Pilkada 2020 sangat mengandalkan kampanye di media daring, sehingga perlu di waspadai serangan peretas yang akan mengganggu Pilkada
JAKARTA-Organisasi masyarakat Perkumpulan untuk Pemilu dan Demokrasi (Perludem) menyebut ada tujuh jenis serangan siber yang perlu diwaspadai terjadi saat pemilihan umum (Pemilu). Peneliti Perludem, Nurul Amalia menyebut satu persatu jenis serangan tersebut, yakni
Pertama adalah serangan DDoS (Distributed Denial of Service).
“DDoS merupakan serangan yang sering terjadi di Pemilu,” kata Nurul saat konferensi virtual bertajuk “Keamanan Siber Teknologi Pilkada 2020”, pada Minggu (19/7).
Dalam serangan DDos atau biasa dikenal sebagai DDos Attack biasanya dengan cara membanjiri server menggunakan paket data berkapasitas besar, sehingga sistem tidak dapat menampung data dan akhirnya rusak. Akibatnya situs atau aplikasi yang diserang dengan DDos bakal sulit diakses pengguna lain.
Ke-dua adalah serangan siber dengan merubah tampilan situs yang menayangkan hasil penghitungan suara. Menurut Nurul, jenis serangan ini, perentas ingin menunjukkan seakan mampu mengakses sistem penghitungan suara penyelenggara pemilu.

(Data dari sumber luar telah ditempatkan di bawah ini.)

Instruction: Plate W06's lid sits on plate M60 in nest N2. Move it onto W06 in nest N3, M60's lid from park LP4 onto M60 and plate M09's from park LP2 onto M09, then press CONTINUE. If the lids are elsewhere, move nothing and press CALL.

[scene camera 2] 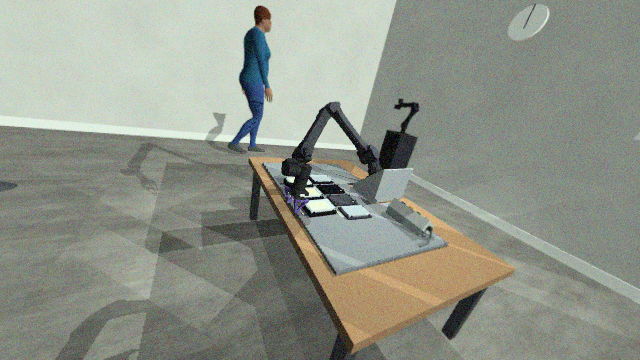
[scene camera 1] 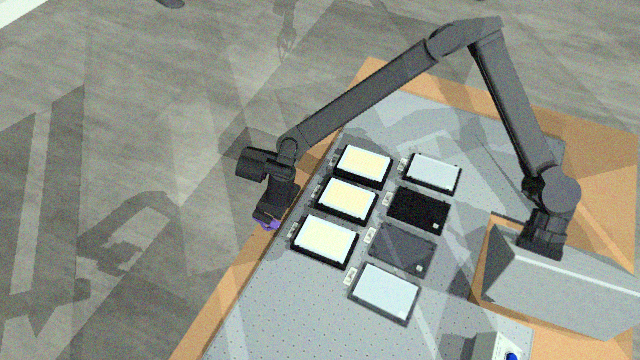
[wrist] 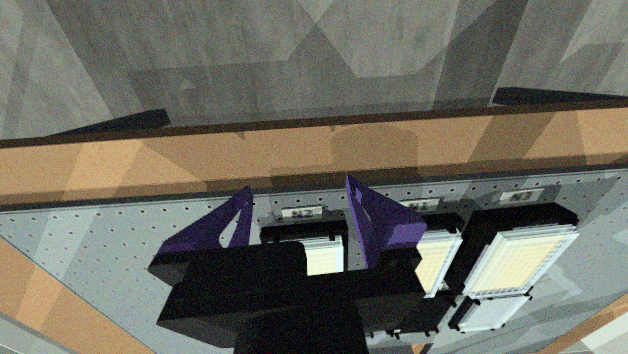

“Jadi peretas tidak betul-betul masuk sistem dia hanya ke situs website dan ubah tampilan situs sehingga seolah-olah dia sudah obrak-abrik sistem. Seolah-olah mereka sudah ubah sistem,” kata Nurul.
Ke-tiga adalah serangan phising yakni mengelabui target untuk mengklik dokumen atau file yang disusupi malware atau ransomware. Peretas biasanya mengirim tautan-tautan berisi malware dan ransomware. Metode phising belakangan juga jadi modus baru dalam kasus paket online.
Nurul menyebut contoh serangan macam itu terjadi pada Pilpres di Makedonia Utara pada 2019 lalu. Dimana satu bulan sebelum Pilpres, sistem informasi dan komunikasi utama yang digunakan KPU Makedonia Utara dihajar serangan siber.
“Mereka kirimkan link yang sudah disisipi malware dan ransomware ke email penyelenggara pemilu dan ke email staf-staf yang bekerja di lembaga tersebut,” cerita Nurul.
Ke-empat, Nurul menyebut serangan dengan merusak jalur komunikasi yang digunakan mentransfer hasil penghitungan suara. Nurul menyebut contoh serangan semacam ini pada Pilpres Kenya pada 2017 lalu.
“Jadi ada akses ilegal yang masuk ke jalur komunikasi yang digunakan transfer data perhitungan suara. AS untuk Pilpres 2020 serangan siber ini jadi perbincangan publik,” kata Nurul.
Ke-lima, Nurul menjelaskan, bentuk serangan berupa perusakan integritas pada daftar pemilih online. Ini merupakan jenis serangan dimana peretas mampu masuk ke internal sistem. Serangan ini terjadi bila sistem teknologi keamanan situs tersebut lemah.
Pada jenis serangan ini, kata Nurul, dilakukan oleh peretas dengan sumber daya yang besar dan terus-menerus serta direncanakan melalui beberapa fase.
“Bahkan serangan bisa terjadi ke sistem yang tidak terhubung ke internet. Jadi mereka masuk ke USB atau perangkat lain yang sudah terinfeksi,” terang Nurul.
Ke-enam, menurut Nurul adalah pembocoran data pemilih. Pembocoran data pemilih dilakukan setelah peretas memiliki data pemilih.
Ke-tujuh, disebut Nurul berbentuk kampanye disinformasi yang menargetkan integritas penyelenggara pemilu dari proses pemilihan. Hal ini terjadi pada Pilpres 2019 di Indonesia.
Nurul menyebut, serangan menyasar disintegritas KPU ketika terjadi kesalahan system yang meskipun kecil namun akan dibesar-besarkan oleh pihak tertentu
“Disinformasi penindakan bukan di KPU di lembaga lain. Apalagi nanti di Pilkada 2020 itu diprediksi akan ada banyak kampanye di media daring,” kata Nurul mengingatkan.